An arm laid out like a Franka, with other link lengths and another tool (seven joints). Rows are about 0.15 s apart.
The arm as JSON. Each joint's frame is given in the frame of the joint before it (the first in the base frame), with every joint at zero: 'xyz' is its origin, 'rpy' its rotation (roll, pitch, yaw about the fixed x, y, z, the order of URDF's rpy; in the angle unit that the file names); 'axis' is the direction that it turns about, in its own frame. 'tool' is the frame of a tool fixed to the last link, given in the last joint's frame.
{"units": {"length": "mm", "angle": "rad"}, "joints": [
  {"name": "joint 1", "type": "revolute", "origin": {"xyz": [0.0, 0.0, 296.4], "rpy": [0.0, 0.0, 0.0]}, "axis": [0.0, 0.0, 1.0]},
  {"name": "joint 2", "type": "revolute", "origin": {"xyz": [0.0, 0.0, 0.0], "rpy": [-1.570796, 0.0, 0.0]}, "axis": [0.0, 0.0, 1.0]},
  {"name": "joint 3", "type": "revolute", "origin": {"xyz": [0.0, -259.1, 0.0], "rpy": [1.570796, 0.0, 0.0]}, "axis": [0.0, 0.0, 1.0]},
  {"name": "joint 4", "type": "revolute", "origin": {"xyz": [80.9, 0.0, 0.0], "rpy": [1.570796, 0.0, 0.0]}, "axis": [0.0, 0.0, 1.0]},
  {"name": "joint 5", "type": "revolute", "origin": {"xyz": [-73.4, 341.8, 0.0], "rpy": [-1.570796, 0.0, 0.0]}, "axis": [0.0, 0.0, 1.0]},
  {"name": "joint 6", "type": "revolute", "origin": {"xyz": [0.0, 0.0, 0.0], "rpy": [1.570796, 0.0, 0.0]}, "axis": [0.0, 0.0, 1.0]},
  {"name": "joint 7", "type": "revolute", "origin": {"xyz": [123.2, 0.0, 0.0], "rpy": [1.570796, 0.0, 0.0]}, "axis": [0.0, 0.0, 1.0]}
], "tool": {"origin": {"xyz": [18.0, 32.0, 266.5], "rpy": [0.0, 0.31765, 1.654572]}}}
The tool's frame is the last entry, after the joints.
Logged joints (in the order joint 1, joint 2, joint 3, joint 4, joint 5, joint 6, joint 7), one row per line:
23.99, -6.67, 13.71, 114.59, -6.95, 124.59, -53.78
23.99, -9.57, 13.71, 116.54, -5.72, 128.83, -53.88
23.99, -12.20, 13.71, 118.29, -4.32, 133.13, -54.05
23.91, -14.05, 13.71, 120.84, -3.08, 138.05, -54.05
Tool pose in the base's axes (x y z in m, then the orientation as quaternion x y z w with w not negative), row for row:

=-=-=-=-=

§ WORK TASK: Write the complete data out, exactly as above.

§ ANSWER FOR THE TASK:
An arm laid out like a Franka, with other link lengths and another tool (seven joints). Rows are about 0.15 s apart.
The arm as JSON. Each joint's frame is given in the frame of the joint before it (the first in the base frame), with every joint at zero: 'xyz' is its origin, 'rpy' its rotation (roll, pitch, yaw about the fixed x, y, z, the order of URDF's rpy; in the angle unit that the file names); 'axis' is the direction that it turns about, in its own frame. 'tool' is the frame of a tool fixed to the last link, given in the last joint's frame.
{"units": {"length": "mm", "angle": "rad"}, "joints": [
  {"name": "joint 1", "type": "revolute", "origin": {"xyz": [0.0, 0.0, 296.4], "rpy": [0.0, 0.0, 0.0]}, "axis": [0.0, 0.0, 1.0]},
  {"name": "joint 2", "type": "revolute", "origin": {"xyz": [0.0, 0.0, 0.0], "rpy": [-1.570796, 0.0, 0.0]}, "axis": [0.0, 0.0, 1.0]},
  {"name": "joint 3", "type": "revolute", "origin": {"xyz": [0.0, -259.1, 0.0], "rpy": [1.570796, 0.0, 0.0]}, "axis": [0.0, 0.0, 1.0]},
  {"name": "joint 4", "type": "revolute", "origin": {"xyz": [80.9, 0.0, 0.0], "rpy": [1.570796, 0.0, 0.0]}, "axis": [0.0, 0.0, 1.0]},
  {"name": "joint 5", "type": "revolute", "origin": {"xyz": [-73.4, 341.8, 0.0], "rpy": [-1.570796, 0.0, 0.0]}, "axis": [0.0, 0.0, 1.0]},
  {"name": "joint 6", "type": "revolute", "origin": {"xyz": [0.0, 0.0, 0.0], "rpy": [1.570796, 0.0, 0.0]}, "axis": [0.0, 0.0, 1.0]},
  {"name": "joint 7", "type": "revolute", "origin": {"xyz": [123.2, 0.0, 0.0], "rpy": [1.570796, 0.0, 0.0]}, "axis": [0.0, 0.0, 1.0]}
], "tool": {"origin": {"xyz": [18.0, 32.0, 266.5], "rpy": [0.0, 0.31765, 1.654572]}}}
The tool's frame is the last entry, after the joints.
Logged joints (in the order joint 1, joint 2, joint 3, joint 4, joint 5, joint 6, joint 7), one row per line:
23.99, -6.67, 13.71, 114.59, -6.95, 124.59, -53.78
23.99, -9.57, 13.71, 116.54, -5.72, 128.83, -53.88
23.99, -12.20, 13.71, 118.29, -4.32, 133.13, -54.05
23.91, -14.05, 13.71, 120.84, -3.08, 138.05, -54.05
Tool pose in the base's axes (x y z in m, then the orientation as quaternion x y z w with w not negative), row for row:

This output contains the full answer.